Transcribe the listing exactly; drop the images.

GIVEN DATA section start

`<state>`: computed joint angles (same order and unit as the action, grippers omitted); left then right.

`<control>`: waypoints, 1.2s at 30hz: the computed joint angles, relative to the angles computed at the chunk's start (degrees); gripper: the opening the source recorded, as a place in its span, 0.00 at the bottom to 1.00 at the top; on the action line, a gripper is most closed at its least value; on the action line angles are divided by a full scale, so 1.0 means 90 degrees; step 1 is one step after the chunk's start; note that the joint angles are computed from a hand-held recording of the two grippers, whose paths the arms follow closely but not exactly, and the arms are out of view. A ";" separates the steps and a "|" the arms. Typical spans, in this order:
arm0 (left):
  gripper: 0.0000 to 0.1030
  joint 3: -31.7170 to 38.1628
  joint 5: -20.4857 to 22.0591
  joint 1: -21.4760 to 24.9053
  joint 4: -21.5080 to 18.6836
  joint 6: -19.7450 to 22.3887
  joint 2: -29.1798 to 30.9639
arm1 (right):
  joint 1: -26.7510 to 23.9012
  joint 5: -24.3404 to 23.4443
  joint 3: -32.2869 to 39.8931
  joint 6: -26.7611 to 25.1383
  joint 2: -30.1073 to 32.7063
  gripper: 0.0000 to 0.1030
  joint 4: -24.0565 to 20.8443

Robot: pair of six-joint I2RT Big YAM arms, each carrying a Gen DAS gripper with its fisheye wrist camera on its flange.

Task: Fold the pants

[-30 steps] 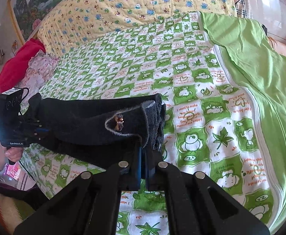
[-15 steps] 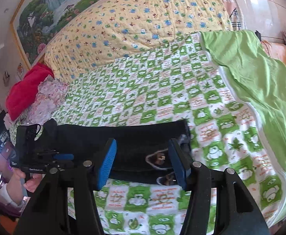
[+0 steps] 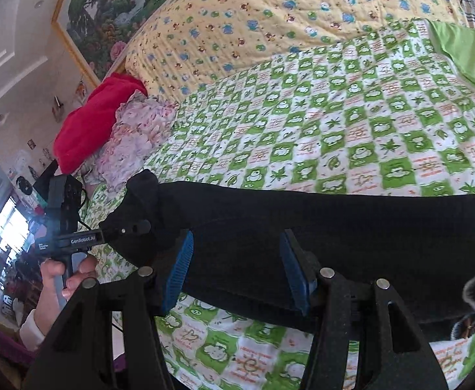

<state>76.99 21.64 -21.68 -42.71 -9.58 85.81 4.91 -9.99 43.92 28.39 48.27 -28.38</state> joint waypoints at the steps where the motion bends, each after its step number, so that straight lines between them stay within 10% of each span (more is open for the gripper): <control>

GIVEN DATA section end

SOLUTION TO THIS TASK:
`<state>`: computed joint angles (same order and unit as the action, grippers omitted); left then right.

`<control>`: waypoints, 1.2s at 30hz: the computed joint angles, relative to the angles computed at the chunk's start (degrees); gripper: the opening the source recorded, as a place in its span, 0.00 at the bottom to 1.00 at the top; on the action line, a gripper is most closed at its least value; on the action line angles are divided by a full scale, so 1.0 means 90 degrees; step 1 is one step after the chunk's start; note that the joint angles are computed from a hand-held recording of the two grippers, whose paths the arms follow closely but not exactly, and the arms are out of view. A ";" separates the steps and a "|" the arms. Typical spans, in this order:
arm0 (left):
  gripper: 0.0000 to 0.1030
  joint 3: -31.7170 to 38.1628
  joint 5: -20.4857 to 22.0591
  joint 1: -21.4760 to 24.9053
  joint 4: -21.5080 to 18.6836
  joint 6: -19.7450 to 22.3887
  joint 2: -29.1798 to 30.9639
arm1 (right):
  joint 1: -26.7510 to 23.9012
  joint 5: -24.3404 to 23.4443
  joint 3: -32.2869 to 39.8931
  joint 6: -26.7611 to 25.1383
  joint 2: -30.1073 to 32.7063
  gripper: 0.0000 to 0.1030
  joint 4: -24.0565 to 20.8443

Robot: pair of six-joint I2RT Big YAM arms, each carrying a Gen DAS gripper with its fisheye wrist camera on its flange.

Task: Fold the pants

[-30 steps] 
[-15 steps] 
[+0 steps] 

<state>76.99 21.64 -21.68 -42.71 -9.58 85.81 4.91 -9.99 43.92 28.39 48.27 -28.38</state> joint waypoints at the steps where the motion bends, each after its step number, so that straight lines between them stay within 10% of each span (more is open for the gripper): <control>

Nothing else is needed, and the exercise is over.